9. The fuel head assembly of claim 8, wherein the lower end of the fuel head body is configured as a female portion to mate with a male portion, and wherein the fuel head assembly further comprises a pair of cam arms pivotally connected to the fuel head body.

10. The fuel head assembly of claim 8, wherein the lower end of the fuel head body has a tubular male portion and a flange defining an annular face.

11. The fuel head assembly of claim 10, wherein the fuel head body has a pair of ears, each of the ears having a hole.

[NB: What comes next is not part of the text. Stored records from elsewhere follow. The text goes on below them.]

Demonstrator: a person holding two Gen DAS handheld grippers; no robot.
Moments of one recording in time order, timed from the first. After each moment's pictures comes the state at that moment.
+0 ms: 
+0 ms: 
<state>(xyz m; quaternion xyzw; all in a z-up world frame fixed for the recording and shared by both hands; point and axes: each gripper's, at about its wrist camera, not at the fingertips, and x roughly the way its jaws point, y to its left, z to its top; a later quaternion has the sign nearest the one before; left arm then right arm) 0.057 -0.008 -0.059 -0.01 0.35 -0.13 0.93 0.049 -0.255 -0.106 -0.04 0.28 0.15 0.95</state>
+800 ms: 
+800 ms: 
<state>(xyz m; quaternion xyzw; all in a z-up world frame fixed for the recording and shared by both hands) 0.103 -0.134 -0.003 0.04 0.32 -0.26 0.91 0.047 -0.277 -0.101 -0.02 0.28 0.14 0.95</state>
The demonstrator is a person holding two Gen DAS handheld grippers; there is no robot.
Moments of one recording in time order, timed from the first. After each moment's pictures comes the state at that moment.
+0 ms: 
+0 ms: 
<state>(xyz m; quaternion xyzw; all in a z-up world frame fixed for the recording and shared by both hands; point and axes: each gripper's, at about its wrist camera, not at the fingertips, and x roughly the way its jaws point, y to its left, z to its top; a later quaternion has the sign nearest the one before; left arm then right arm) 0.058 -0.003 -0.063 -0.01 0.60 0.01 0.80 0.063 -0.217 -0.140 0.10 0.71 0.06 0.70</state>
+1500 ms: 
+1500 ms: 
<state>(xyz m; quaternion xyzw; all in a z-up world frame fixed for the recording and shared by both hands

12. A fuel head assembly for a fuel tank, comprising:

a fuel head body having an outer side, an upper end, and a lower end, the upper end of the fuel body has an inlet port, a sensor port, and an overflow port, the lower end of the fuel head body configured as a female portion to mate with a male portion connectable to the fuel tank, the inlet port having an upstream end intersecting with the outer side and a downstream end intersecting with the lower end;

an inlet connector connected to the upstream end of the inlet port;

an overflow tube connected to the overflow port; and

a fuel level sensor positioned in the fuel sensor port and having a portion extending into the fuel tank when the fuel head body is connected to the fuel tank, and

a pair of cam arms pivotally connected to the fuel head body,

wherein the upstream end has a diameter greater than a diameter of the downstream end, wherein the fuel head body has a vent port and wherein the fuel head assembly further comprises a check valve positioned in the vent port of the fuel head body.

13. The fuel head assembly of claim 12, wherein the overflow port of the fuel head body has a plurality of inlet sections that merge into an outlet section, the inlet sections intersect the lower end, and the outlet section intersects the outer side.